The main objective of this project is to address the challenges posed by recent types of datasets (increasingly larger and more complex) and new ways of analyzing them (more flexible but less transparent than traditional statistical techniques). We plan to pursue five lines of research:

(1) New directions in interpretability and explainability for predictive models. Our first goal is to develop an automatic procedure for identifying groups of explanatory variables that are jointly relevant in a prediction model. We will also introduce interpretability into functional regression. Finally, we plan to extend existing interpretability methods when analyzing time series with recurrent NN.

(2) Wearable device data: A Functional Data Analysis approach. We plan to extend linear local likelihood estimation to the Beta model with two functional parameters, allowing for the possibility of mixed effects.

(3) EEG data: Contributions of Functional Data Analysis and IML. We will transform EEG data into functional data, enabling new forms of analysis. In addition, we will introduce interpretability methods to the deep learning tools that are being used for EEG data. Finally, we will design an experimental stage of EEG data collection that will allow us to explore the limits of the methods used.

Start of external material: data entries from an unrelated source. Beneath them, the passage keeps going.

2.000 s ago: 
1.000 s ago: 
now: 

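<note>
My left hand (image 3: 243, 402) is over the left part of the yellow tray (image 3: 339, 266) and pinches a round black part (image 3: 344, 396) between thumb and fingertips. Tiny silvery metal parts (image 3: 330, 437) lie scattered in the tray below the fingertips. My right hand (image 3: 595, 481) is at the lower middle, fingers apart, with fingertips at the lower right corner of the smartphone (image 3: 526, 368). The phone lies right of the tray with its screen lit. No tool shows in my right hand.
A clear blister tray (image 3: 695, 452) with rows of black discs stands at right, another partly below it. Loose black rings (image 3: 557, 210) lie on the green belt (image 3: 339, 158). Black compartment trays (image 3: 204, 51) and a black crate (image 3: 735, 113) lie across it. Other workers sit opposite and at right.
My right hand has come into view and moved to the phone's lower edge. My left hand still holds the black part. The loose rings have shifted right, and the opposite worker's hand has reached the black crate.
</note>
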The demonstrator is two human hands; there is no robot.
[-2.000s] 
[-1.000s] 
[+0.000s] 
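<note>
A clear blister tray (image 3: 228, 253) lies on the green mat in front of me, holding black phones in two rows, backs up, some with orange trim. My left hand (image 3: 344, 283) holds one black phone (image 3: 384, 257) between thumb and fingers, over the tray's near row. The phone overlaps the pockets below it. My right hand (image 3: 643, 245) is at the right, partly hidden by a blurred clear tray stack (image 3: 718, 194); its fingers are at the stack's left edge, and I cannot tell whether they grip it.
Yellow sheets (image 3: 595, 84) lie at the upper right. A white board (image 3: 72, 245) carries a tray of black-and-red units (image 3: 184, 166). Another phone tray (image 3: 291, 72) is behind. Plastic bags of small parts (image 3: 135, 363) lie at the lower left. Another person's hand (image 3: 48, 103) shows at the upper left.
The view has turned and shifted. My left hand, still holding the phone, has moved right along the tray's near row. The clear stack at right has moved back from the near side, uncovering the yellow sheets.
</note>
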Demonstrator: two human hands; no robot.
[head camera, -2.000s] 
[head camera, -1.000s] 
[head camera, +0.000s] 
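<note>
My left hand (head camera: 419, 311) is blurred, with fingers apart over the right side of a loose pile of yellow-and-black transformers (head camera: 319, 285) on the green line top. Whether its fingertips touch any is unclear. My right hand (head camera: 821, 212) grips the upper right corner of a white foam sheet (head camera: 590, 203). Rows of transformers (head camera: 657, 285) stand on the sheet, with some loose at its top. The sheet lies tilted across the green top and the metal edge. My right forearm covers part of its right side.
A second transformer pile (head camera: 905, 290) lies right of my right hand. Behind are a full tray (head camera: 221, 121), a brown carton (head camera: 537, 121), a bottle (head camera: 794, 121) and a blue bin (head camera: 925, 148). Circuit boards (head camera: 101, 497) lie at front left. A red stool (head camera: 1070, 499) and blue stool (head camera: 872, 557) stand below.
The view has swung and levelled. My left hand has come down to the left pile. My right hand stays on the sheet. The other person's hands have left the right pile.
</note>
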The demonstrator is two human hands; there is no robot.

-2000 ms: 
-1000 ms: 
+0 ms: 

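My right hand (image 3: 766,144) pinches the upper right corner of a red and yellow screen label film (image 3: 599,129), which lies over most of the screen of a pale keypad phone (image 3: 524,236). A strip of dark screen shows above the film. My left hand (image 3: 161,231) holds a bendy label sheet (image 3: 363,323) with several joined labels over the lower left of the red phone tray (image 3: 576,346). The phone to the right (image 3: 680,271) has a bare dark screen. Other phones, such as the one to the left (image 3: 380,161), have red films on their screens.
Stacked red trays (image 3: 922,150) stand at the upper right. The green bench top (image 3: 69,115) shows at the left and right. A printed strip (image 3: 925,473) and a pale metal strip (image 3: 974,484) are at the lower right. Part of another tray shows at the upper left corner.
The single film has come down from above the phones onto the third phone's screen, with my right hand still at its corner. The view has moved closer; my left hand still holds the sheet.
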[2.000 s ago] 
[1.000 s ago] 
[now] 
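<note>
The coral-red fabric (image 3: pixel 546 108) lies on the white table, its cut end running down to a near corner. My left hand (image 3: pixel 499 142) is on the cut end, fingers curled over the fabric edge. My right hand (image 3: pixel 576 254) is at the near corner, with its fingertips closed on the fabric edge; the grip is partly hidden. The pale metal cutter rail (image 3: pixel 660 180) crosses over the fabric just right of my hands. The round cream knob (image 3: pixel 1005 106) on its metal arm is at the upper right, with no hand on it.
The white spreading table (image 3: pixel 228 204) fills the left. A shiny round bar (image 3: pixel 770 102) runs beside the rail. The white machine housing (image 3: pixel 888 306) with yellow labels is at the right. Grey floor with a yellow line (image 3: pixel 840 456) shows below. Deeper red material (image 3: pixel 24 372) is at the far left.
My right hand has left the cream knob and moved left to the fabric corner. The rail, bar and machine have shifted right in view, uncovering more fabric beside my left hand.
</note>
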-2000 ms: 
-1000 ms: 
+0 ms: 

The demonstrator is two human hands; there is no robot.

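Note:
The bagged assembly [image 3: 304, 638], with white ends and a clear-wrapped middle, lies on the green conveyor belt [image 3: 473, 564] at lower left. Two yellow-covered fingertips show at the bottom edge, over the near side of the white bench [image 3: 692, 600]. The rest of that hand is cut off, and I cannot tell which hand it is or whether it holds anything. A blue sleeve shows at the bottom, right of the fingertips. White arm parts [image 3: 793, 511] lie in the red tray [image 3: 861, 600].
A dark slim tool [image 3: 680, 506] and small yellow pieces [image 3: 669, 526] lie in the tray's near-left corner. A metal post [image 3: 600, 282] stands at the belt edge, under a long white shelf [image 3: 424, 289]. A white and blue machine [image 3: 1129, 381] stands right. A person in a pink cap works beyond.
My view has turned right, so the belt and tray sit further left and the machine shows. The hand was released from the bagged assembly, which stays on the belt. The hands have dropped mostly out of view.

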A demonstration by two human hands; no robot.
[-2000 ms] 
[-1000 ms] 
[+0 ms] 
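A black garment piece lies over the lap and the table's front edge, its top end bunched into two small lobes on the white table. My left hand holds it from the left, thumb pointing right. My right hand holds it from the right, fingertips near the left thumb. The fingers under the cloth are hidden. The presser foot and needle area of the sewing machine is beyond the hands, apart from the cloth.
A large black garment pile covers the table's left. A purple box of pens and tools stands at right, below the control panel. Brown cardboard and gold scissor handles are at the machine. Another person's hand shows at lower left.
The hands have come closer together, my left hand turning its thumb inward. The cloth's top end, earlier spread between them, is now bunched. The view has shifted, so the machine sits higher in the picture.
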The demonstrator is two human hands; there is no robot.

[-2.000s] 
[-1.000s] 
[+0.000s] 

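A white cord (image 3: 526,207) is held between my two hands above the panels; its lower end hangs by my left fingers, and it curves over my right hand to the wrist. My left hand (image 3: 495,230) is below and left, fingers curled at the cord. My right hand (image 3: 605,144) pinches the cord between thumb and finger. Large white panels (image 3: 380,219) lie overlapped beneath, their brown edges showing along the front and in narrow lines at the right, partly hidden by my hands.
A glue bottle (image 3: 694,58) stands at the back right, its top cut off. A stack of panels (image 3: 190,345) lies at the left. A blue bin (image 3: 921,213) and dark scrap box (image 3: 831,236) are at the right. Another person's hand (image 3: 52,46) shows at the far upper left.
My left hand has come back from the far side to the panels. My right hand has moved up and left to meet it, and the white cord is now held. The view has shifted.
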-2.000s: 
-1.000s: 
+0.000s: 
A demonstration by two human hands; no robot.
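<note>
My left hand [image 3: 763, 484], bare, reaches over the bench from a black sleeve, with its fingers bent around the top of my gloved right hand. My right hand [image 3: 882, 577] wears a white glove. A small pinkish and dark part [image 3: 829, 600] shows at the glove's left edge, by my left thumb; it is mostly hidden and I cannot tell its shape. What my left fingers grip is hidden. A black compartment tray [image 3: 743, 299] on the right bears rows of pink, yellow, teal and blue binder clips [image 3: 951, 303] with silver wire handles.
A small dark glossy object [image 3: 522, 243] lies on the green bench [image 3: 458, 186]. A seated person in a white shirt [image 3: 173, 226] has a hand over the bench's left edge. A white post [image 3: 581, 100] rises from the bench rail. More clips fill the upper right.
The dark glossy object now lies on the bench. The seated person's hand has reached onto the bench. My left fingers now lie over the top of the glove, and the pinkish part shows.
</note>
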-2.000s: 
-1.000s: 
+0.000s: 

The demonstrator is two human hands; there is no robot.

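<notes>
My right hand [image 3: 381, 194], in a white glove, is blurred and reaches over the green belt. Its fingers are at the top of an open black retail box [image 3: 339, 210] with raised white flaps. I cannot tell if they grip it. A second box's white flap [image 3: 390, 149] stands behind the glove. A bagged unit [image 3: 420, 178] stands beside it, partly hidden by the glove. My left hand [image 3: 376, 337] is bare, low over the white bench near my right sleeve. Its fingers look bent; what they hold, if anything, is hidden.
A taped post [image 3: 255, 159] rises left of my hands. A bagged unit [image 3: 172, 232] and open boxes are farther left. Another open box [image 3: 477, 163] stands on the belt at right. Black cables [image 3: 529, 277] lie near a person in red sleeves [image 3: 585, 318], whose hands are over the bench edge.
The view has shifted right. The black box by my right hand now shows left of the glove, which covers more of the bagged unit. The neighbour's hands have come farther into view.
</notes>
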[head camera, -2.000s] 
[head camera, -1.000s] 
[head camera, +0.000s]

(4) Data coming from graphs: Prediction and Bayesian modeling. The degree distribution is well fitted by generalizations of the Zipf distribution. We will study the role of these distributions in prediction and forecasting problems arising in graphs.

(5) Nonlinear dimensionality reduction methods for Big Data. Distance-based approaches to this problem are limited by memory and time constraints, which we will try to eliminate. We will also explore the possibility of defining autoencoder versions of them.